Note that this syntax was written for a sample that included non-twin full sibs and unrelated sibs reared together, meaning that twin-specific ('T') effects and the genetic resemblance of full sibs (`raa`) could be freely estimated.
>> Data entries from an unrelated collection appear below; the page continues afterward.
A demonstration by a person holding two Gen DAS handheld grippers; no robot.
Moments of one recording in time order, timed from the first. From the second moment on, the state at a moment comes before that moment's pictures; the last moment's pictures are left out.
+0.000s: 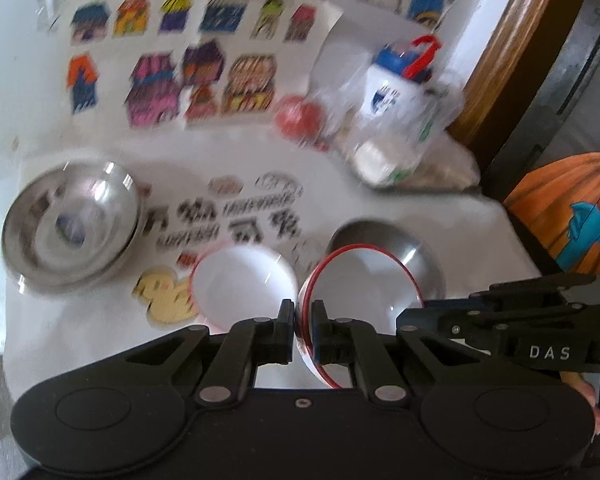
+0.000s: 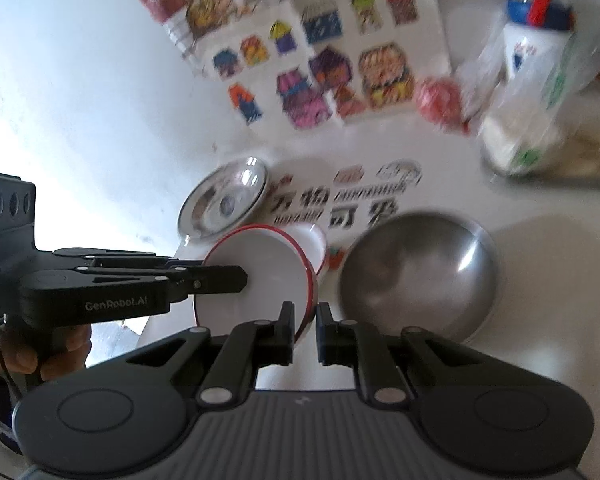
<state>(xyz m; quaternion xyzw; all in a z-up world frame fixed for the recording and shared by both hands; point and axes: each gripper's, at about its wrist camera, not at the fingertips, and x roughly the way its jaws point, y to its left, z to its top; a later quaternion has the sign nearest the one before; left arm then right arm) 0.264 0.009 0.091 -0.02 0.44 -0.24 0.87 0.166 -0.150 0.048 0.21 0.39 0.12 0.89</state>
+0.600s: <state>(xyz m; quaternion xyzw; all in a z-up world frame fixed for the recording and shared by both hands) 0.318 -0.071 0.057 0.01 0.49 -0.28 0.83 0.186 -0.210 0.020 0.20 0.44 0.06 0.88</state>
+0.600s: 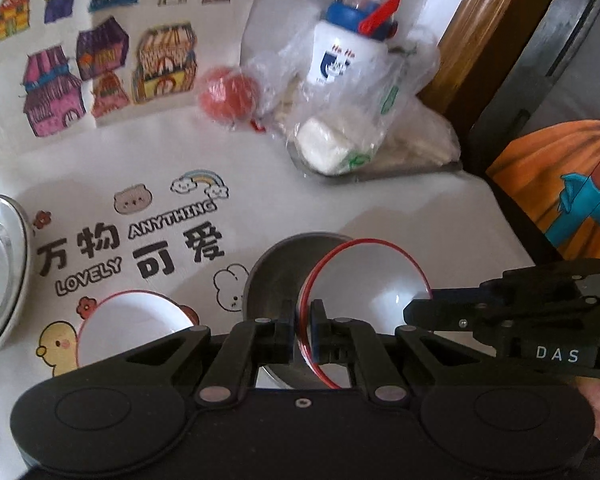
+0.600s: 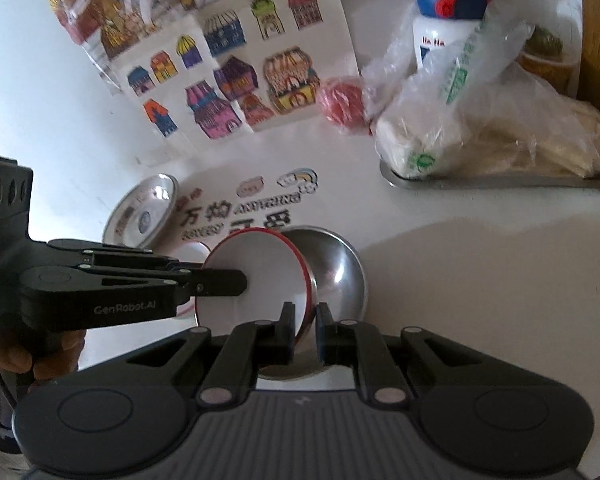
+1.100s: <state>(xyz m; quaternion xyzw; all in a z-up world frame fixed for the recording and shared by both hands) 0.339 -0.087 0.030 0.04 0.53 -0.27 0.81 0.208 -0.211 0.001 0.17 0.48 0.05 0.86</state>
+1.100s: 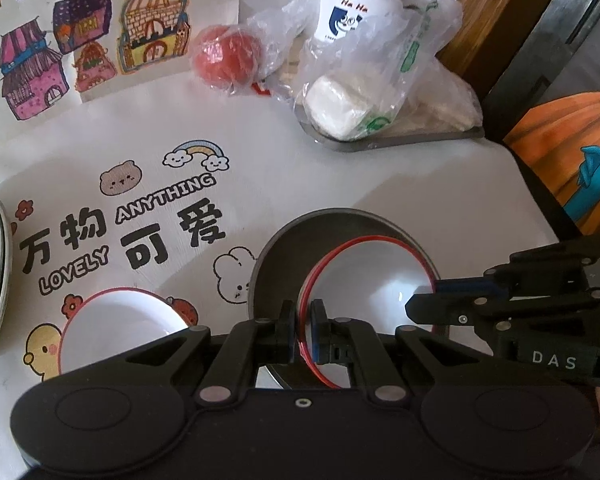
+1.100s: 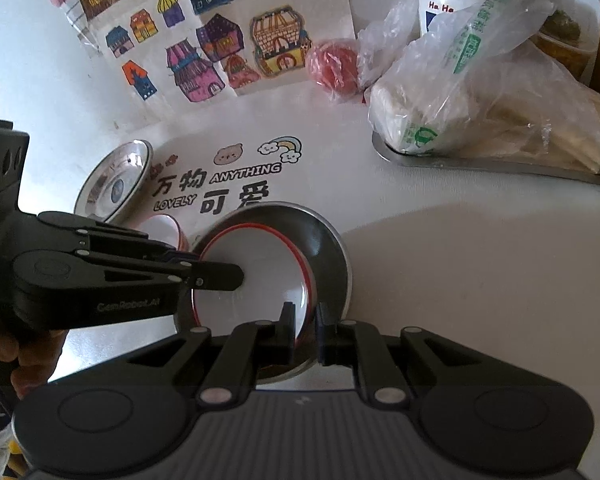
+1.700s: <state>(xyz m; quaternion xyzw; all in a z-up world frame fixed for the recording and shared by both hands) 0.346 -0.091 0.022 0.05 0.53 -0.26 0.80 0.220 -0.211 0.001 0.16 0.49 0.06 0.86</state>
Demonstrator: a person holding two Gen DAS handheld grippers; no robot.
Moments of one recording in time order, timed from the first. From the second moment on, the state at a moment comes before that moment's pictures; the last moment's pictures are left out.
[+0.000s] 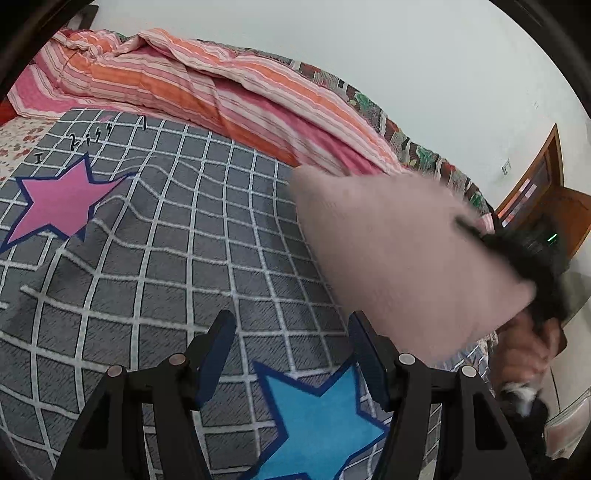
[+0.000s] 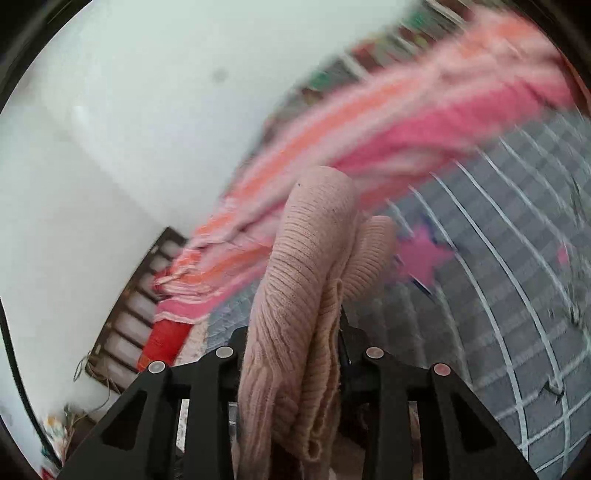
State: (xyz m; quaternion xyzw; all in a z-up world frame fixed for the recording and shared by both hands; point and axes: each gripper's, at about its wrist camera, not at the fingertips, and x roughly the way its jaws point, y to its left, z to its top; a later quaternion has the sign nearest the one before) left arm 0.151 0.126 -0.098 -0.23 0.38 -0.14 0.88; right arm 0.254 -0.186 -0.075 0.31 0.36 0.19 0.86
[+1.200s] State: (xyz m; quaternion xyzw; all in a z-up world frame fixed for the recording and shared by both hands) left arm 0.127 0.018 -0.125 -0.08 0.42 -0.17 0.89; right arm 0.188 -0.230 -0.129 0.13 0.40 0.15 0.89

If you only have twins, you'll have to modify the syntax accordingly. Note also that this syntax was written for OpenMx v1.x; you'll probably want to replace the `*Objectives` with the appropriate `mxFitFunction*` and `mxExpectation*` objects.

Replied on Wed, 01/22/2020 - 10:45
No user picture. benruk Joined: 12/09/2019

Wow, thank you very much for your answer, which surely will help me a lot.